En enero de 1936, Knoll publicó un artículo de opinión en la revista Sport, en el pedía que Koubek no participara en los Juegos Olímpicos de Berlín. Al competir en deportes femeninos, escribió, Koubek “hace uso injusto de su superioridad física, como hombre, contra mujeres frágiles”. Knoll presionó para que todas las participantes femeninas en los Juegos se hicieran un control de género de antemano por un médico especialmente designado. Y lo consiguió. La IAAF instituyó pruebas de sexo para las atletas femeninas un tanto difusas que establecían que el sexo de cualquier atleta femenina podía ser cuestionado y, como resultado, las mujeres que no se ajustaban a los estándares históricos de género empezaron a ser objeto de persecución. Estas políticas evolucionaron hasta incluir las pruebas cromosómicas y hormonales que son comunes hoy, olvidando que todo había partido de un médico nazi y que las pruebas de sexo construían una definición arbitraria y muy discutible de la feminidad.

Conocer esta historia hace que todo cuadre mejor. La persecución a las deportistas que no son dulcemente femeninas y pequeñas comenzó con el nazismo y continúa con la ultraderecha actual. Herederas eternas de la mujer del César, no solo tenemos que serlo, sino parecerlo, y andamos erráticas por el mundo en pos del reconocimiento de nuestra identidad por hombres como Wilhelm Knoll.

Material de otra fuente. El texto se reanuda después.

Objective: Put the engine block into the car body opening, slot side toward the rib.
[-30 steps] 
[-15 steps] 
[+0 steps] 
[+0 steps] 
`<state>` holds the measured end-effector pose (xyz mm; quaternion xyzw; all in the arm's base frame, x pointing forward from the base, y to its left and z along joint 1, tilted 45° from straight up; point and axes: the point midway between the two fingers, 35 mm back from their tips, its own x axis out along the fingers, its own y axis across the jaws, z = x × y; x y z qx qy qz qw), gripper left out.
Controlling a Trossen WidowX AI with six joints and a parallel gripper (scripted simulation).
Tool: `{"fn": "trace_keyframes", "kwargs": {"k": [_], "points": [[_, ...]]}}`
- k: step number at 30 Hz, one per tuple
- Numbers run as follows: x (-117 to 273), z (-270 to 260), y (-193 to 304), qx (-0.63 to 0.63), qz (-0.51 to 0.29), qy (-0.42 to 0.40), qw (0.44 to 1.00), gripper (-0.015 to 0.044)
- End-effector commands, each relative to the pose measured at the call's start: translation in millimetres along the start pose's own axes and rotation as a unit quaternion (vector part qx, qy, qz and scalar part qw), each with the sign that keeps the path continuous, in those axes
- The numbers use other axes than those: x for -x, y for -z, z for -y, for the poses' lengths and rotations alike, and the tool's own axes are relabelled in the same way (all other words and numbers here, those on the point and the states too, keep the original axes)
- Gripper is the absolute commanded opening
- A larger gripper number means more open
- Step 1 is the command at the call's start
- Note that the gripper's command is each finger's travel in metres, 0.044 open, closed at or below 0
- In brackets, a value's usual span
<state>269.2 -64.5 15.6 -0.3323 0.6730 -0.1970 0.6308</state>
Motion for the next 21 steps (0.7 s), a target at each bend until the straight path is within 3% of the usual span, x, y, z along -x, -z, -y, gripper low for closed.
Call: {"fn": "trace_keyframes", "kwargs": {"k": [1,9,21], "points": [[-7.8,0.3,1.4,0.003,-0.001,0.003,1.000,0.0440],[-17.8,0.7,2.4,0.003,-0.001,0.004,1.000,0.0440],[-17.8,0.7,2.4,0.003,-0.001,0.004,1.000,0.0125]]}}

La transfobia actual vive al lado de la misoginia más simple que practica la ultraderecha y la derecha heredera de Trump, aquella que cuestiona a todas las mujeres. La misoginia del candidato a vicepresidente republicano JD Vance y su cliché de las “mujeres con gatos sin hijos”, la misoginia que imagina que la autonomía y el poder femeninos son una miopía egocéntrica y un peligroso desmoronamiento cívico y moral. Cuando Trump llama a Kamala Harris “mala”, “desagradable”, “loca” y “lunática” está calcando su propia campaña de 2016 contra Hillary Clinton, porque para él todas las mujeres que aspiran al poder son iguales. Cuando se persigue a Imane Khelif, se reproduce la historia de un miembro del partido nazi al que no le gustó que atletas como Koubek pudieran competir, ganar y tomar decisiones sobre su vida. La persecución siempre está alentada por los mismos. Conviene no olvidarlo.